Each line below needs to be duplicated without alteration.

(MATERIAL PROVIDED)

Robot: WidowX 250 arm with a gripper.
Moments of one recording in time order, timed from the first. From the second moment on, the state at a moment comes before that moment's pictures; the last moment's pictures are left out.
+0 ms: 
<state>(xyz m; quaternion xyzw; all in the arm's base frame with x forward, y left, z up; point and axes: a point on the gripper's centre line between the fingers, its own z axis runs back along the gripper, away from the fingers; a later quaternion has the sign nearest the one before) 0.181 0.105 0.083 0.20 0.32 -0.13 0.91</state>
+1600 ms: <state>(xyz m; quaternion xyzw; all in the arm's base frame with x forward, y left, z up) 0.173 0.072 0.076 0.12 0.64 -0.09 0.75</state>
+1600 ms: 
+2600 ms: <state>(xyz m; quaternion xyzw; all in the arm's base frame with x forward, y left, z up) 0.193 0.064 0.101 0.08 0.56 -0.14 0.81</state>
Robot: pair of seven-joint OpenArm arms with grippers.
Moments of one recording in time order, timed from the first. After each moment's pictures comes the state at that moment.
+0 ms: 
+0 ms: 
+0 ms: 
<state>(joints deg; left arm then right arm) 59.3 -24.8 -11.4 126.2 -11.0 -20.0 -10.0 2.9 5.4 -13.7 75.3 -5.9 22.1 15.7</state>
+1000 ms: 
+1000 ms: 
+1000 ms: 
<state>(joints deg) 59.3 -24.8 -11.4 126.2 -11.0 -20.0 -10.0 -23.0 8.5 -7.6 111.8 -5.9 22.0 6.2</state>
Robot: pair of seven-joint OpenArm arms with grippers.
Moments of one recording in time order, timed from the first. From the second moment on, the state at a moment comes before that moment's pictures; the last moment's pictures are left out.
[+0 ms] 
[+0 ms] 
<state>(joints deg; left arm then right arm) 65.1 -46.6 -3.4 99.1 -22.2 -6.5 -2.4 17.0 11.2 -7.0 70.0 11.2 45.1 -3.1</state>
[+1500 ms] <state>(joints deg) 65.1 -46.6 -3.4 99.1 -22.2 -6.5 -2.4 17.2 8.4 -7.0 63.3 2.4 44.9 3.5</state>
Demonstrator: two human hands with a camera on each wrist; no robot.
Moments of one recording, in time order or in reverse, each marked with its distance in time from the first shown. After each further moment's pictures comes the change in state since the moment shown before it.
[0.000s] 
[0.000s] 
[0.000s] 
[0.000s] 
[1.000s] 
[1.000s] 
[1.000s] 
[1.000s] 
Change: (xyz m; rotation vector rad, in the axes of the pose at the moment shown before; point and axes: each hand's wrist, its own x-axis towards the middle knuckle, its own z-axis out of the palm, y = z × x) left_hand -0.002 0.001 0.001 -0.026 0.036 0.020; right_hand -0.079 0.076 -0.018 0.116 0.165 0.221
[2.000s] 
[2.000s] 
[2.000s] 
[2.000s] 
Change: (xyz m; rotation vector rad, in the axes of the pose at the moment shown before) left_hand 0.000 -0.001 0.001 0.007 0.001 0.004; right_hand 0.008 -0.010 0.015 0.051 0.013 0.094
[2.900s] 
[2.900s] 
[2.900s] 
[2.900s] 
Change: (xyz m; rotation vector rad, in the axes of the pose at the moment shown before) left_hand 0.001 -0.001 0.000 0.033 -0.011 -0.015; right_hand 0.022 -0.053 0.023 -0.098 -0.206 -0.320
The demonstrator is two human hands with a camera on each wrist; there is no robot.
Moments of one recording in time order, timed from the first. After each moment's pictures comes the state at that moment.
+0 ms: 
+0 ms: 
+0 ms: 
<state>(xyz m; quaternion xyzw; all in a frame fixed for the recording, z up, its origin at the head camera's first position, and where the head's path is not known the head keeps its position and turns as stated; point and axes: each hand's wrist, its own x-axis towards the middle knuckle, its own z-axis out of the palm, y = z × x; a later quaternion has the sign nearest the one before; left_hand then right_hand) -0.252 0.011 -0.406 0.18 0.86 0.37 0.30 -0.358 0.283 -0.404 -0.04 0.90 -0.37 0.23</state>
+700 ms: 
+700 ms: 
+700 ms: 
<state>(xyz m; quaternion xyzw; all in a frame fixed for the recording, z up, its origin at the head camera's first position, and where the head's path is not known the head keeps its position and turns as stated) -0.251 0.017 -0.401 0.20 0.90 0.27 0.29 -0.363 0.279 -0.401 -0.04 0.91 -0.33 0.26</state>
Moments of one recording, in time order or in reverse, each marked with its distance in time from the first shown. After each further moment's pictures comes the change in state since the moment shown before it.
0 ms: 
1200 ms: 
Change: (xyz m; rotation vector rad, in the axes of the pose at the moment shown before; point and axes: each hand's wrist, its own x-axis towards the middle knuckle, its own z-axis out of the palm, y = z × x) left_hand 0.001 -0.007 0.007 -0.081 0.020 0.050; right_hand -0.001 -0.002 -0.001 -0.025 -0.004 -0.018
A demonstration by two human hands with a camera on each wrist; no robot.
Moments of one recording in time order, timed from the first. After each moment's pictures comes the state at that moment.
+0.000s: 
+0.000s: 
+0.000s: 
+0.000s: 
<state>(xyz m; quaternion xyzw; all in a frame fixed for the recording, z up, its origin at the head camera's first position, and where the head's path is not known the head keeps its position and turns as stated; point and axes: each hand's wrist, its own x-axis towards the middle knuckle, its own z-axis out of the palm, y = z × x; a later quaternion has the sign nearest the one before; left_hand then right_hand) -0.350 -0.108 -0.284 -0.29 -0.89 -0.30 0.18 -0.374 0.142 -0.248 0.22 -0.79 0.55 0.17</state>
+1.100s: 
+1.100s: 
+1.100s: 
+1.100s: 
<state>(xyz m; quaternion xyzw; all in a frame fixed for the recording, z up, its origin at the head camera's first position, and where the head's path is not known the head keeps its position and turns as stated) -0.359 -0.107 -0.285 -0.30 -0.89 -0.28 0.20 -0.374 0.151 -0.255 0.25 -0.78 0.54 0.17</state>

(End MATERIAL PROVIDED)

**ANSWER TO THE EXERCISE:**
Robot: WidowX 250 arm with a gripper.
Moments of one recording in time order, timed from the first. From the second moment on, the state at a moment comes before that moment's pictures; the last moment's pictures are left out.
+0 ms: 
<state>(xyz m; quaternion xyzw; all in the arm's base frame with x forward, y left, z up; point and axes: a point on the gripper's centre line between the fingers, its own z axis runs back along the gripper, away from the fingers; a later quaternion has the sign nearest the one before) 0.181 0.105 0.083 0.20 0.32 -0.13 0.91</state>
+1600 ms: <state>(xyz m; quaternion xyzw; all in the arm's base frame with x forward, y left, z up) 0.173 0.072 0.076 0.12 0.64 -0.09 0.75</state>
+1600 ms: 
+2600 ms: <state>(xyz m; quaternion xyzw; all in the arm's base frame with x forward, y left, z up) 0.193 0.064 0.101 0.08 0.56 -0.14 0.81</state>
Robot: pair of seven-joint OpenArm arms with grippers.
Moments of one recording in time order, timed from the first. After each moment's pictures comes the state at that moment.
+0 ms: 
+0 ms: 
+0 ms: 
<state>(joints deg; left arm then right arm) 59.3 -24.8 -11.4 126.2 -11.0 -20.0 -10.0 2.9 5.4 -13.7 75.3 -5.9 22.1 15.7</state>
+1000 ms: 
+1000 ms: 
+1000 ms: 
<state>(joints deg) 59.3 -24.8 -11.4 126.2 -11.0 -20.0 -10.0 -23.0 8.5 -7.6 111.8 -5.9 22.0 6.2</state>
Robot: pair of seven-joint OpenArm arms with grippers.
Moments of one recording in time order, timed from the first. From the second moment on, the state at a moment comes before that moment's pictures; the last moment's pictures are left out.
[+0 ms] 
[+0 ms] 
<state>(joints deg; left arm then right arm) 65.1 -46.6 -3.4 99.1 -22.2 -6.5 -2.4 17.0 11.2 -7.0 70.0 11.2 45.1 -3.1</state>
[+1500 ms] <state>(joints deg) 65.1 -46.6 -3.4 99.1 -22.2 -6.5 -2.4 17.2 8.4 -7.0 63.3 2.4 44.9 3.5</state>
Demonstrator: two human hands with a camera on each wrist; no robot.
Moments of one recording, in time order or in reverse, each marked with its distance in time from the first shown. After each further moment's pictures comes the change in state since the moment shown before it.
[0.000s] 
[0.000s] 
[0.000s] 
[0.000s] 
[1.000s] 
[1.000s] 
[1.000s] 
[1.000s] 
Change: (xyz m; rotation vector rad, in the axes of the pose at the moment shown before; point and axes: each hand's wrist, its own x-axis towards the middle knuckle, its own z-axis out of the palm, y = z × x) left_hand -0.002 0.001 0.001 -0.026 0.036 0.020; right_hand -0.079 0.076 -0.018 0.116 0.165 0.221
[2.000s] 
[2.000s] 
[2.000s] 
[2.000s] 
Change: (xyz m; rotation vector rad, in the axes of the pose at the moment shown before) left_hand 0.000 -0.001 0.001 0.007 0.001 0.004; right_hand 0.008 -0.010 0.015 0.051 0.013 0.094
[2.900s] 
[2.900s] 
[2.900s] 
[2.900s] 
Change: (xyz m; rotation vector rad, in the axes of the pose at the moment shown before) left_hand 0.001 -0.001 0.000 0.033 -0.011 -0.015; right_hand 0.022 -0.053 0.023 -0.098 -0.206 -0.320
The demonstrator is two human hands with a camera on each wrist; there is no robot.
Moments of one recording in time order, timed from the first. After each moment's pictures comes the state at that moment.
+0 ms: 
+0 ms: 
+0 ms: 
<state>(xyz m; quaternion xyzw; all in a frame fixed for the recording, z up, its origin at the head camera's first position, and where the head's path is not known the head keeps its position and turns as stated; point and axes: each hand's wrist, its own x-axis towards the middle knuckle, its own z-axis out of the palm, y = z × x; a later quaternion has the sign nearest the one before; left_hand then right_hand) -0.252 0.011 -0.406 0.18 0.86 0.37 0.30 -0.358 0.283 -0.404 -0.04 0.90 -0.37 0.23</state>
+700 ms: 
+700 ms: 
+700 ms: 
<state>(xyz m; quaternion xyzw; all in a frame fixed for the recording, z up, its origin at the head camera's first position, and where the head's path is not known the head keeps its position and turns as stated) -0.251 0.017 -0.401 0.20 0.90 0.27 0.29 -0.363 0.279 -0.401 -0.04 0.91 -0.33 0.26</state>
Moments of one recording, in time order or in reverse, each marked with its distance in time from the first shown. After each further moment's pictures comes the change in state since the moment shown before it.
0 ms: 
1200 ms: 
Change: (xyz m; rotation vector rad, in the axes of the pose at the moment shown before; point and axes: each hand's wrist, its own x-axis towards the middle knuckle, its own z-axis out of the palm, y = z × x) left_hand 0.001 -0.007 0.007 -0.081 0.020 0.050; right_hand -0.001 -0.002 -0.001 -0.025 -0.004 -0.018
A demonstration by two human hands with a camera on each wrist; no robot.
Moments of one recording in time order, timed from the first. After each moment's pictures comes the state at that moment.
+0.000s: 
+0.000s: 
+0.000s: 
+0.000s: 
<state>(xyz m; quaternion xyzw; all in a frame fixed for the recording, z up, its origin at the head camera's first position, and where the head's path is not known the head keeps its position and turns as stated; point and axes: each hand's wrist, its own x-axis towards the middle knuckle, its own z-axis out of the palm, y = z × x; a later quaternion has the sign nearest the one before; left_hand then right_hand) -0.350 -0.108 -0.284 -0.29 -0.89 -0.30 0.18 -0.374 0.142 -0.248 0.22 -0.79 0.55 0.17</state>
+1.100s: 
+1.100s: 
+1.100s: 
+1.100s: 
<state>(xyz m; quaternion xyzw; all in a frame fixed for the recording, z up, its origin at the head camera's first position, and where the head's path is not known the head keeps its position and turns as stated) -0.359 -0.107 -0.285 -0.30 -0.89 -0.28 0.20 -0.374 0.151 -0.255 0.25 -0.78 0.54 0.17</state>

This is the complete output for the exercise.